Sur les conclusions aux fins d’injonction sous astreinte :
10. Compte-tenu de l’intervention de la décision du 10 avril 2025, par laquelle l’OFII a abrogé les décisions attaquées, le présent jugement n’implique aucune mesure d’exécution. Par suite, les conclusions à fin d’injonction des requêtes ne peuvent qu’être rejetées.

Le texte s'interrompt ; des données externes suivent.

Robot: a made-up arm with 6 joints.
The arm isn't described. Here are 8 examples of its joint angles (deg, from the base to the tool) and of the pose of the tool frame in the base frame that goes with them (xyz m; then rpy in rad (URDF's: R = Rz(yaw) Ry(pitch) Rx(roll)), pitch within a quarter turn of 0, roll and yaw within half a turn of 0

Sur les frais liés au litige :
11. Les requérants ont obtenu, dans le cadre du présent jugement, le bénéfice de l’aide juridictionnelle à titre provisoire. Par suite, leur avocate peut se prévaloir des dispositions des articles L. 761-1 du code de justice administrative et 37 de la loi du 10 juillet 1991. Toutefois, les requérants demandent la condamnation de l’Etat à verser à leur conseil la somme de 1 200 euros. Or l’Etat n’est pas partie à l’instance qui les oppose à l’OFII, établissement public administratif doté de la personnalité juridique. Par suite, leurs conclusions, qui sont mal dirigées, ne peuvent qu’être rejetées.
D E C I D E :
Article 1er : Mme E, Mme C D, M. C sont admis, à titre provisoire, à l’aide juridictionnelle.
Article 2 : Les décisions du directeur territorial de l’Office français de l’immigration et de l’intégration de Bobigny en date des 27 février 2025, portant refus d’accorder le bénéfice des conditions matérielles d’accueil à Mme E, Mme C D, M. C, sont annulées.
Article 3 : Le surplus des conclusions des requêtes est rejeté.
Article 4 : Le présent jugement sera notifié à Mme F E, Mme H C D, M. A C, au directeur général de l’Office français de l’immigration et de l’intégration et à Me Debazac.
Rendu public par mise à disposition au greffe le 30 avril 2025.
Le magistrat désigné,
M. Israël
La greffière,
Mme B
La République mande et ordonne au Ministre d’Etat, ministère de l’intérieur en ce qui le concerne ou à tous commissaires de justice à ce requis en ce qui concerne les voies de droit commun contre les parties privées, de pourvoir à l’exécution de la présente décision.